Маврикий проснулся, разбуженный ярким светом, и хотел порадоваться вслух концу метелей, но мать подала ему знак:
— Погоди, не вставай. Я должна сказать тебе очень важное и предупредить тебя под большим секретом не говорить об этом никому.
— Что такое, мама? Что случилось? — приподнялся Маврик.
— Я это говорю тебе потому, чтобы ты, услышав от других, не вздумал сожалеть или радоваться, потому что еще неизвестно, что нужно делать и как себя нам вести, — наказывала она сыну, закалывая последние шпильки в прическу.
— Ну говори же, мама… Я обещаю…
Любовь Матвеевна помедлила несколько секунд, ища интонацию и самые слова, чтобы по ним сын не определил ег отношения к сказанному.
— Ты знаешь, Маврикий, нашего царя, то есть нашего бывшего царя, Николая Александровича Романова, не стало.
— Его убили?
— Ну что ты, право! Откуда у тебя такие предположения? Царь отрекся от престола и добровольно передал его своему брату Михаилу. Но и Михаил Александрович тоже не захотел быть царем. Пристав об этом еще не знает. Он только что, расфуфыренный и веселый, промчался мимо в своих новых санках с медвежьей полостью.
— При чем тут, мама, медвежья полость и пристав? Царя арестовали и посадили в тюрьму.
— В тюрьму? Царя? — Любовь Матвеевна даже изменилась в лице. — За что?
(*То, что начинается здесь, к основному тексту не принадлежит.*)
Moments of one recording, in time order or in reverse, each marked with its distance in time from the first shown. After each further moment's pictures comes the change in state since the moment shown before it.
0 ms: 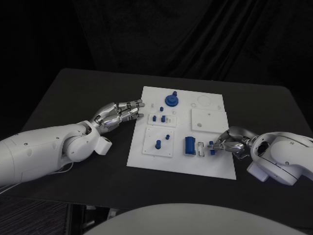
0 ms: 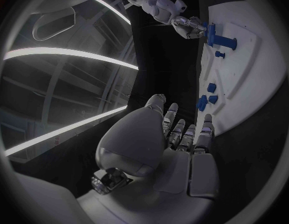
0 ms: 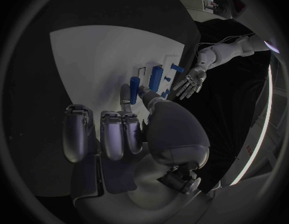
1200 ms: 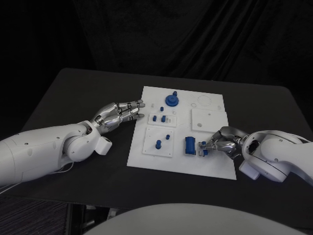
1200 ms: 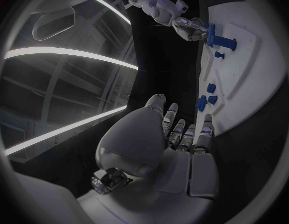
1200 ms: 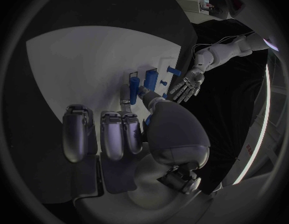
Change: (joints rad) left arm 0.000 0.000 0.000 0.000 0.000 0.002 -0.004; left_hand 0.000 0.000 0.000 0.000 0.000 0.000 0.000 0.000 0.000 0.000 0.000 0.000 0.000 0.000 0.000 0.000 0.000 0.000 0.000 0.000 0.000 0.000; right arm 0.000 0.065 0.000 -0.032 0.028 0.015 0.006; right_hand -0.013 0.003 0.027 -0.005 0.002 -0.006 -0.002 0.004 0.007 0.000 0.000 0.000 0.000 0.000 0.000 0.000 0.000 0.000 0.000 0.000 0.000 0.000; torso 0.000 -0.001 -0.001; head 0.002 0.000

— За войну! За убитых и раненых! За каторжную работу на заводе. За Анну Семеновну… За ее детей… За это мало тюрьмы. За это нужно заковывать…
Бледная мать, с дрожащими губами, силилась и не могла прикрикнуть на сына. А он, выпрыгнув из-под одеяла, не думая одеваться, подбежал к царскому портрету, купленному вместе с другими вещами у Дудаковой, спросил:
— Отрекся, вампир? Струсил?
— Маврикий! — остановила его мать и стащила со стула, когда он хотел снять портрет царя. — Василий Васильевич, может быть, еще ошибается. Может быть, он неправильно прочитал телеграмму, и нас причислят к политическим, арестуют и посадят в тюрьму. Ты что?
Маврик отошел от портрета не потому, что усомнился в свержении царя, ему было жаль испуганную мать, со слезами на глазах умолявшую не губить себя и ее.
— Ради меня, ради твоей маленькой сестры, которая, как дочь Анны Семеновны, может быть выброшенной на произвол судьбы, ты ни с кем не будешь говорить в гимназии о царе… Ты ничем не покажешь, как ты относишься к этому, если кто-то будет заводить с тобой разговор, особенно Юрка Вишневецкий, который все передает своему отцу. Поклянись перед иконами, — потребовала мать.
Маврик, быстро одеваясь, заявил:
— Клясться не буду. Мое честное слово сильнее клятв. Я не буду ни о чем говорить. А тебе бы уж лучше молчать, мама…
За окном белым-бело и солнечно. По улице бредут с мочальными сумками женщины. Проходит в камчатских бобрах Чураков. Он идет в свой магазин. Появились мальчишки с подвязанными к валенкам дощечками от старых селедочных бочек вместо лыж. Неторопливо передвигает ноги старый соборный священник отец Самуил. С ним раскланивается тоже никуда не спешащий урядник Ериков.
Может быть, в самом деле ничего не произошло? Неужели они ничего не знают? Наверно, следует пока попридержать язык.
За столом, когда пили чай с дорогим белым хлебом и с очень подорожавшим сливочным маслом, Любовь Матвеевна сказала:
— А может быть, тебе в такой смутный день не стоит ходить в гимназию?
— Не стоит, — послышался из-за перегородки голос Васильевны-Кумынихи. — Сегодня с обеда начнет бастовать завод. Якова нашего пристращали забастовщики-комитетчики: если, дескать, в обед не бросишь работу, пеняй на себя. А в Питере-то, Любонька, в Питере-то черным-черно забастовщиков, и не одной прибавки да восьми часов требуют, продолжала Кумыниха, — но и царя грозятся согнать.